- [EXERCISE AIM]:
All of the data must be returned word for word.

- [RECORD SET]:
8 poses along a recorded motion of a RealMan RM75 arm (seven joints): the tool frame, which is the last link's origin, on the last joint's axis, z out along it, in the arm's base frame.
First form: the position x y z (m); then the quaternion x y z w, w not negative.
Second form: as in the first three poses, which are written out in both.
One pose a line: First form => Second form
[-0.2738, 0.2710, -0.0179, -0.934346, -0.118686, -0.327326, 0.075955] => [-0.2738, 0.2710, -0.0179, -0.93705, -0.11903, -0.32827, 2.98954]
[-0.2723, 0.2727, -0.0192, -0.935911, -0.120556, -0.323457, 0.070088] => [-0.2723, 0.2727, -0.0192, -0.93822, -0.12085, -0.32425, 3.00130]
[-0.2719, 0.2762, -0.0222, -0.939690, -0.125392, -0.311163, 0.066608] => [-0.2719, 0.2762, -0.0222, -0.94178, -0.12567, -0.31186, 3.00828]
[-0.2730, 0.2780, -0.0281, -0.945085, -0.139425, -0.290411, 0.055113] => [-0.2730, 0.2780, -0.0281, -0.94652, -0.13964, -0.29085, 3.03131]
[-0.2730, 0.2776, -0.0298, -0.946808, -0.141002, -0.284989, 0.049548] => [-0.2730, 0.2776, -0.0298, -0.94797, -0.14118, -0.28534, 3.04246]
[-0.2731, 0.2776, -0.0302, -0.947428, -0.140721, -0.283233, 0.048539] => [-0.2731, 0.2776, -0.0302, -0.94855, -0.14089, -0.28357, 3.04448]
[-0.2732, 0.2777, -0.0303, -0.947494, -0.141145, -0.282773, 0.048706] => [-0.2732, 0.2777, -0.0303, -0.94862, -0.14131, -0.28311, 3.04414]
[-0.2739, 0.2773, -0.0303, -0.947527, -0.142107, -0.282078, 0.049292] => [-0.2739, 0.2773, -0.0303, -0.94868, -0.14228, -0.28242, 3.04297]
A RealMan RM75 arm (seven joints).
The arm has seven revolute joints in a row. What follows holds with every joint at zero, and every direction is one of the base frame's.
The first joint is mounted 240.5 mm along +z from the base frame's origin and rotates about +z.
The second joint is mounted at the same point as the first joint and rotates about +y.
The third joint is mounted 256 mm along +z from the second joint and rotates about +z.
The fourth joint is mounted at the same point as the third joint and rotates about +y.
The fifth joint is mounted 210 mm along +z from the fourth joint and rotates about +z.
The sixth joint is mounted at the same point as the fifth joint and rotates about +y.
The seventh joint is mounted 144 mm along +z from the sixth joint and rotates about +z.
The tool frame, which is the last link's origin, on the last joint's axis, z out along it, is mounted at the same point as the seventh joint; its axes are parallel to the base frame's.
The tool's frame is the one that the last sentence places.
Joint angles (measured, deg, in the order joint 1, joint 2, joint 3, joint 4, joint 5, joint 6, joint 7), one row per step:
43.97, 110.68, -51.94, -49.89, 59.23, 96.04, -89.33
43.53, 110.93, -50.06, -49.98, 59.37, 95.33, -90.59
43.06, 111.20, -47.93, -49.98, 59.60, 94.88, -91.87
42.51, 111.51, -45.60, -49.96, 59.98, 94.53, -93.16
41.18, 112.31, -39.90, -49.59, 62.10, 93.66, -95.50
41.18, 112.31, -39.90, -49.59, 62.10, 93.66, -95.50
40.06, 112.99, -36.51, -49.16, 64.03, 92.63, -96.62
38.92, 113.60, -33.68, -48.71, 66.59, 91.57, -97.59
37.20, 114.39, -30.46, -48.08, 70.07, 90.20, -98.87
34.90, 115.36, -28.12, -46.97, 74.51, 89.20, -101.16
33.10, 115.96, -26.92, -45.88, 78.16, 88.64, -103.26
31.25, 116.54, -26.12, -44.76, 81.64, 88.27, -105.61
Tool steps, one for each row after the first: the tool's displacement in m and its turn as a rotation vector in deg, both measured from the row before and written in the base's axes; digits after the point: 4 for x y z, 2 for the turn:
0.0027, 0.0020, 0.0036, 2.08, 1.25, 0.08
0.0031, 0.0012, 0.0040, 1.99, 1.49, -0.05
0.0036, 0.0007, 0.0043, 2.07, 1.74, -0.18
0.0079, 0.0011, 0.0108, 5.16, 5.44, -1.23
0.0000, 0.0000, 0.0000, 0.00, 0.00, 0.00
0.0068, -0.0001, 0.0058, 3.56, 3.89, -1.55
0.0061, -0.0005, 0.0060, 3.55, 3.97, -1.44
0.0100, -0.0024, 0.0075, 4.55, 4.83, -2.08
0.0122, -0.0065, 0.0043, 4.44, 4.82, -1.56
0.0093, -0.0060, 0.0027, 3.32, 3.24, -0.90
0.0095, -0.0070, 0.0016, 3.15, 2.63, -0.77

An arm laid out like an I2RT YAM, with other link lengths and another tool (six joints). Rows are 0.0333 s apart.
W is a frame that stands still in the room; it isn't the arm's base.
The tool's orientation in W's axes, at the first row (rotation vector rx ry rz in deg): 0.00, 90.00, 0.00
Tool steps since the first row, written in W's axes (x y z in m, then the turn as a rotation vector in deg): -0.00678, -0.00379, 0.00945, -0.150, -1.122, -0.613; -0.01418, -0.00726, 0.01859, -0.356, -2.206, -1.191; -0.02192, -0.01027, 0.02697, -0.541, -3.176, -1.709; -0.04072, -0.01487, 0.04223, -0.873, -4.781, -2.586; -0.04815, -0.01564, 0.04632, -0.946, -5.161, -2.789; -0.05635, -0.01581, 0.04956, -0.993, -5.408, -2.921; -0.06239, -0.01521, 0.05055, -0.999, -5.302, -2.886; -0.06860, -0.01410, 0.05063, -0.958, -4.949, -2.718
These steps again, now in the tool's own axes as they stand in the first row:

- [OUTPUT FOR THIS TASK]:
8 poses along a recorded motion of a RealMan RM75 arm (seven joints): the tool frame, which is the last link's origin, on the last joint's axis, z out along it, in the arm's base frame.
First form: the position x y z (m); then the quaternion x y z w, w not negative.
Second form: as in the first three poses, which are written out in both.
One pose a line: First form => Second form
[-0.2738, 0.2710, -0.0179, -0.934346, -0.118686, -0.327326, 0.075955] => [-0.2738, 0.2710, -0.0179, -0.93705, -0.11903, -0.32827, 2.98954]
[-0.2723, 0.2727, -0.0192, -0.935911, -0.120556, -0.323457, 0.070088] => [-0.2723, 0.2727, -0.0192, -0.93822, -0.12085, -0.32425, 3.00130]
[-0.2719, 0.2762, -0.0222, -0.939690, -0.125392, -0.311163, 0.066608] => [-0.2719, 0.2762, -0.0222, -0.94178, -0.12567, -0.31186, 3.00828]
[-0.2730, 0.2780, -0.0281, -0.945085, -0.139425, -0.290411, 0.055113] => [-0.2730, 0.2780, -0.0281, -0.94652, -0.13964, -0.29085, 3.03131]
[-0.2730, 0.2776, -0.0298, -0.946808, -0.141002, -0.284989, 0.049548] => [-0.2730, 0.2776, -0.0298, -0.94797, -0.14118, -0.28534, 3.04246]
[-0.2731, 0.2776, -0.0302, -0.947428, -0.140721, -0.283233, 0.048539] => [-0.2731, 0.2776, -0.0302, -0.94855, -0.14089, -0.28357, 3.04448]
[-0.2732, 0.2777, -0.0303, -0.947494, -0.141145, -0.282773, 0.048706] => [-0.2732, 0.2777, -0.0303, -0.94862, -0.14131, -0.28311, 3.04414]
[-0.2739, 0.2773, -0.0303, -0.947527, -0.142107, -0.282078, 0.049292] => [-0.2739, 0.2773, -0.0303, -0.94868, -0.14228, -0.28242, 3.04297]
A RealMan RM75 arm (seven joints).
The arm has seven revolute joints in a row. What follows holds with every joint at zero, and every direction is one of the base frame's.
The first joint is mounted 240.5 mm along +z from the base frame's origin and rotates about +z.
The second joint is mounted at the same point as the first joint and rotates about +y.
The third joint is mounted 256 mm along +z from the second joint and rotates about +z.
The fourth joint is mounted at the same point as the third joint and rotates about +y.
The fifth joint is mounted 210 mm along +z from the fourth joint and rotates about +z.
The sixth joint is mounted at the same point as the fifth joint and rotates about +y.
The seventh joint is mounted 144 mm along +z from the sixth joint and rotates about +z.
The tool frame, which is the last link's origin, on the last joint's axis, z out along it, is mounted at the same point as the seventh joint; its axes are parallel to the base frame's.
The tool's frame is the one that the last sentence places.
Joint angles (measured, deg, in the order joint 1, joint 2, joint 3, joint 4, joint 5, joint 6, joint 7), one row per step:
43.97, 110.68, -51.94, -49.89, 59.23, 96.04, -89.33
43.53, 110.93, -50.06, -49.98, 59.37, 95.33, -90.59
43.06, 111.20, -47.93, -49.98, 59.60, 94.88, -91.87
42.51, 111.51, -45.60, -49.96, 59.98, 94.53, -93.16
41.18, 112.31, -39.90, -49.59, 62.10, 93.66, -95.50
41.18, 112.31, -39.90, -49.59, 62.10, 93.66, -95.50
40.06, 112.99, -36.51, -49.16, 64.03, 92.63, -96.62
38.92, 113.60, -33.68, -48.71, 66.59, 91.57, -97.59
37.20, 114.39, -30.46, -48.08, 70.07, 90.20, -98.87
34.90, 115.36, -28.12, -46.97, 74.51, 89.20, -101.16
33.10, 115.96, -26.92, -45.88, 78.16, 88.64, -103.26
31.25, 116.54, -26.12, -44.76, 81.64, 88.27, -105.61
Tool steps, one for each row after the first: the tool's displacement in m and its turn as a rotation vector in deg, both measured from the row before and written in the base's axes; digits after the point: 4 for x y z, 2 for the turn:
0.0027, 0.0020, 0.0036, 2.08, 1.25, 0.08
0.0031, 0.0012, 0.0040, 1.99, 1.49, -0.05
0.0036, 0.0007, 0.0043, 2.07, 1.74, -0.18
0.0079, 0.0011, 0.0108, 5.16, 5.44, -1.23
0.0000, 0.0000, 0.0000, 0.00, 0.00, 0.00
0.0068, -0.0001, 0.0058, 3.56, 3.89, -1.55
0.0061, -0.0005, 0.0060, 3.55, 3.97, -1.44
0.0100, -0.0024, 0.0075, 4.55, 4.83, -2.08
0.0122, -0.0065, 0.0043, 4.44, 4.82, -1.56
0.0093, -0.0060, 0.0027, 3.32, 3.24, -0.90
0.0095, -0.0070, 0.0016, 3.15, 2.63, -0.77

An arm laid out like an I2RT YAM, with other link lengths and another tool (six joints). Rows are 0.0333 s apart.
W is a frame that stands still in the room; it isn't the arm's base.
The tool's orientation in W's axes, at the first row (rotation vector rx ry rz in deg): 0.00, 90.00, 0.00
Tool steps since the first row, written in W's axes (x y z in m, then the turn as a rotation vector in deg): -0.00678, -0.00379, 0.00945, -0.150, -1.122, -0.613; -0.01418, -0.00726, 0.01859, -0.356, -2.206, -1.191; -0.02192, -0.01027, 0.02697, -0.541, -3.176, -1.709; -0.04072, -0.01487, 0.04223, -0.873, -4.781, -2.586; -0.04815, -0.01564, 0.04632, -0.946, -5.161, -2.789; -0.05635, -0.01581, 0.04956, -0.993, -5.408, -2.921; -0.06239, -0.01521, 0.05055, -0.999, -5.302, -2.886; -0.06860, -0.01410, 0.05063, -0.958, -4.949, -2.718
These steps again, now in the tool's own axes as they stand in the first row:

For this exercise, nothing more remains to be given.